• **Aim of the exercise**:
In the data that follows, find the line with "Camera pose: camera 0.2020"; transcribe it, every later line up to the one with "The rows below", and that line as well, exactly and with no others.

• **Input records**:
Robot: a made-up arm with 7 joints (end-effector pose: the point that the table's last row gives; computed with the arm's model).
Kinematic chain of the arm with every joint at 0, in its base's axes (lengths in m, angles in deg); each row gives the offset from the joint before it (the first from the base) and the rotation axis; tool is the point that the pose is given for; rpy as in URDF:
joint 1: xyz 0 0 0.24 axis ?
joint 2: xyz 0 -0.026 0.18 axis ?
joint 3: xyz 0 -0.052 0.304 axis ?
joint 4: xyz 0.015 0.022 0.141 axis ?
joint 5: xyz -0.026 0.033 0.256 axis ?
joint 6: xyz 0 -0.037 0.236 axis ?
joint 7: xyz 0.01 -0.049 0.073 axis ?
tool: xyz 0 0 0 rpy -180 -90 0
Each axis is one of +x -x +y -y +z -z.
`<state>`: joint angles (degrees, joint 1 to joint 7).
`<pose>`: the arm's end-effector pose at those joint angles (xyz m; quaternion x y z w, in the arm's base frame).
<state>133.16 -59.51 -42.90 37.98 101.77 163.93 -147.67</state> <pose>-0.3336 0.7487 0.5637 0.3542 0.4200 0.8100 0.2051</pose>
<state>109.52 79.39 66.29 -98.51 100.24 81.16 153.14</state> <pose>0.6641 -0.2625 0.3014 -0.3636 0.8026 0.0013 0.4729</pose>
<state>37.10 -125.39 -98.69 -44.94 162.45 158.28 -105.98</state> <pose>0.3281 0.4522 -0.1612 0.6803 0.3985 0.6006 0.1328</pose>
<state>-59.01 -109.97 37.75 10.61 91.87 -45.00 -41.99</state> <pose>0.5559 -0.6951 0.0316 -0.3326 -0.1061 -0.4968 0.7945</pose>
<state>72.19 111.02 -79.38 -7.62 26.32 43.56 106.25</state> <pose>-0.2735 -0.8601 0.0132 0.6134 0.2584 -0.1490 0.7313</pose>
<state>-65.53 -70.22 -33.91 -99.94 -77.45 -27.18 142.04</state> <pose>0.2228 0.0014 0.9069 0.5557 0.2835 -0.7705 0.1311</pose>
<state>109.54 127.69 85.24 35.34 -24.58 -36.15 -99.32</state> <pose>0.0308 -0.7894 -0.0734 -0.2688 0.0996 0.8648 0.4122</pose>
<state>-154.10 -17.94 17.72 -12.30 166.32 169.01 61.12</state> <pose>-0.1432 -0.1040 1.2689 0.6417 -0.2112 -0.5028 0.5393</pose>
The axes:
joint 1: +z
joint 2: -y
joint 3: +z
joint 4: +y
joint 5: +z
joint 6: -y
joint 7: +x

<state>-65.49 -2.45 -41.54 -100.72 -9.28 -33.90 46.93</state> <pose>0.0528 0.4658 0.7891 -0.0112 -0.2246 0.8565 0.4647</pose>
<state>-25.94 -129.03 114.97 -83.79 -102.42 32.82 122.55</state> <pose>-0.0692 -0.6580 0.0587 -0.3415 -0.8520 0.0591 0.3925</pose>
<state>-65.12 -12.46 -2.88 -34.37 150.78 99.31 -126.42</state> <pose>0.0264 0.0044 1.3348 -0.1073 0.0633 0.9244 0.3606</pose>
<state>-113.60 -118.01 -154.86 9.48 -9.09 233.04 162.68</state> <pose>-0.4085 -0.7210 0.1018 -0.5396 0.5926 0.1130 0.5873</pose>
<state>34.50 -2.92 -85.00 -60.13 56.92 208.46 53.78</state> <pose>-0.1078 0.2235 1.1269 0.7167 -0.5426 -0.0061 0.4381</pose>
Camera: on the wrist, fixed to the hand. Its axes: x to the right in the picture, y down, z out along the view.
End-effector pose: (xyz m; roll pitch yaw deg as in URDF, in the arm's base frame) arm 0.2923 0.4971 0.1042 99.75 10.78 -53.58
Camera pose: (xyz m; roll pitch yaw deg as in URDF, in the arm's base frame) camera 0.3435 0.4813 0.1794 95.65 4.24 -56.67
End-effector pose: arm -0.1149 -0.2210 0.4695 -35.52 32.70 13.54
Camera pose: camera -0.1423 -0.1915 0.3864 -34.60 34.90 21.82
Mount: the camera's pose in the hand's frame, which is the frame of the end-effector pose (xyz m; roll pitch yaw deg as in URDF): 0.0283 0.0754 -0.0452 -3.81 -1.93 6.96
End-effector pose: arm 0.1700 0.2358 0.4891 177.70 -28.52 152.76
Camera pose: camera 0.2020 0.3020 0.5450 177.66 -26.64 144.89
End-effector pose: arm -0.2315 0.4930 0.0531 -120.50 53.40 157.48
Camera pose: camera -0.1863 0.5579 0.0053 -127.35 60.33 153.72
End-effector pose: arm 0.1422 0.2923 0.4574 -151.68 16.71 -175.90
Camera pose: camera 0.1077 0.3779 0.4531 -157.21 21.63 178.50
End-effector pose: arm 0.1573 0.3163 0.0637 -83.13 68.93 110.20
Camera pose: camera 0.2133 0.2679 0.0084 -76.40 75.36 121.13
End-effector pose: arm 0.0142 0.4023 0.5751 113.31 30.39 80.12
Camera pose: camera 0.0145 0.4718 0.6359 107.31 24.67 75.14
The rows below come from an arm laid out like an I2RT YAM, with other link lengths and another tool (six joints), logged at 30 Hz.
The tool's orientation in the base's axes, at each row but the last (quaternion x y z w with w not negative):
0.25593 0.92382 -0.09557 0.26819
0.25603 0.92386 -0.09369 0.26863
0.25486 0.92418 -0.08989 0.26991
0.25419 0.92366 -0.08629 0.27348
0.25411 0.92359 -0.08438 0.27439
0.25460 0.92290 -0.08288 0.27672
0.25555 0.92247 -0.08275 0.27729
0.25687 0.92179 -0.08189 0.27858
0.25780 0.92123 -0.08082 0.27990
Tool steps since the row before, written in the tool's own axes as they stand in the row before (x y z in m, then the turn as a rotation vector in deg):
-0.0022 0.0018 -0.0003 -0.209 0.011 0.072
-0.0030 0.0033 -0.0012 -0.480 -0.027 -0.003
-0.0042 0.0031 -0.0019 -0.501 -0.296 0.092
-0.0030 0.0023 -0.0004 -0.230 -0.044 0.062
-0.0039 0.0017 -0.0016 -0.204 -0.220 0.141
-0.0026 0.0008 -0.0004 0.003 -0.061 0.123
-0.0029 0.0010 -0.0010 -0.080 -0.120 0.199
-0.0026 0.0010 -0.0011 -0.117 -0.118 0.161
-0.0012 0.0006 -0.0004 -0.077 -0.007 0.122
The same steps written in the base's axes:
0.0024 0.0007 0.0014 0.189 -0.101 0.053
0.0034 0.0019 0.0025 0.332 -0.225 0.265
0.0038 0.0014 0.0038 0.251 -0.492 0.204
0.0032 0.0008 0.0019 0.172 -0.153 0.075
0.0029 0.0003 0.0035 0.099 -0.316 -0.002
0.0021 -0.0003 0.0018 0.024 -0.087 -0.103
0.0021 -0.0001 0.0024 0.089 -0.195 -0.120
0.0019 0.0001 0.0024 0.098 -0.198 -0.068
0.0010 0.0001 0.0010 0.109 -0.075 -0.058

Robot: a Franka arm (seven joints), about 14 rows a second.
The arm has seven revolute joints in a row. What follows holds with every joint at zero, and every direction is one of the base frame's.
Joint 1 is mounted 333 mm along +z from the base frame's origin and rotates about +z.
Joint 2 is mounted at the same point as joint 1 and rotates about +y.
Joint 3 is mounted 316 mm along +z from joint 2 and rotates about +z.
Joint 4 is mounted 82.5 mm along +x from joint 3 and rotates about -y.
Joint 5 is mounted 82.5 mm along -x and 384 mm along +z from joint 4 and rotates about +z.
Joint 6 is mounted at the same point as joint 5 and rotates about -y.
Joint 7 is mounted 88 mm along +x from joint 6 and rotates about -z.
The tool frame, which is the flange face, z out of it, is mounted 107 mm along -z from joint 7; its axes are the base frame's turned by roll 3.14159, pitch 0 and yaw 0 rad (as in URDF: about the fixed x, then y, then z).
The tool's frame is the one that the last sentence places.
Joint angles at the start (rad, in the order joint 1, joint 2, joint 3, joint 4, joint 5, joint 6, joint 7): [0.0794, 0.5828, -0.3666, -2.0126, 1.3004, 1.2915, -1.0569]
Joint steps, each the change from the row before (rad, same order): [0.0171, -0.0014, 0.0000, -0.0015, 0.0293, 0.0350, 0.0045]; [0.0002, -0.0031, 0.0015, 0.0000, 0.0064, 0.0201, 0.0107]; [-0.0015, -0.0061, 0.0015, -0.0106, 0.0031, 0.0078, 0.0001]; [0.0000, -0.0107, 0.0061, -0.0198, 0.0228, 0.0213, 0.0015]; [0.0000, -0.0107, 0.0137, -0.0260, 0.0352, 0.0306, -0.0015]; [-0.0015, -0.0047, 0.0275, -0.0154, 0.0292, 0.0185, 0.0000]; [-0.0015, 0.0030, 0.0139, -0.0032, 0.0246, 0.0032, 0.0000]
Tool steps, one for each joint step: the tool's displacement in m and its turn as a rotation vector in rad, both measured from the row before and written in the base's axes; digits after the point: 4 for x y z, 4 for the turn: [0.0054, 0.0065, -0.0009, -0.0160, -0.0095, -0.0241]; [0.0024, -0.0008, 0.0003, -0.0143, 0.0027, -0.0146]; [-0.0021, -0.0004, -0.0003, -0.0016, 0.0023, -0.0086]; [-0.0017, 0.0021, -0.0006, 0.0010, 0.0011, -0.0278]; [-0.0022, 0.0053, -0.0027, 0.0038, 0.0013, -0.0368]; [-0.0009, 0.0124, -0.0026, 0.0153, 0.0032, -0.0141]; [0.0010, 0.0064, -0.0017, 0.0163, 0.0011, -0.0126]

• **Answer section**:
Camera pose: camera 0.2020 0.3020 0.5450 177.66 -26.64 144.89
End-effector pose: arm -0.2315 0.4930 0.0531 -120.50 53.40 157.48
Camera pose: camera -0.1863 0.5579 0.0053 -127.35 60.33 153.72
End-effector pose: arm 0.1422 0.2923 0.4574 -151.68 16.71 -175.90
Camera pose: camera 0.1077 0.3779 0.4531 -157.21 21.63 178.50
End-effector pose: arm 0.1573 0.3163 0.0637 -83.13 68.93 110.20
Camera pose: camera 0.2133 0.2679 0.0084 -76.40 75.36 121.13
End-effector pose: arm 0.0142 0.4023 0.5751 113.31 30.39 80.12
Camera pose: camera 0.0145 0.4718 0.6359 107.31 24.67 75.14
The rows below come from an arm laid out like an I2RT YAM, with other link lengths and another tool (six joints), logged at 30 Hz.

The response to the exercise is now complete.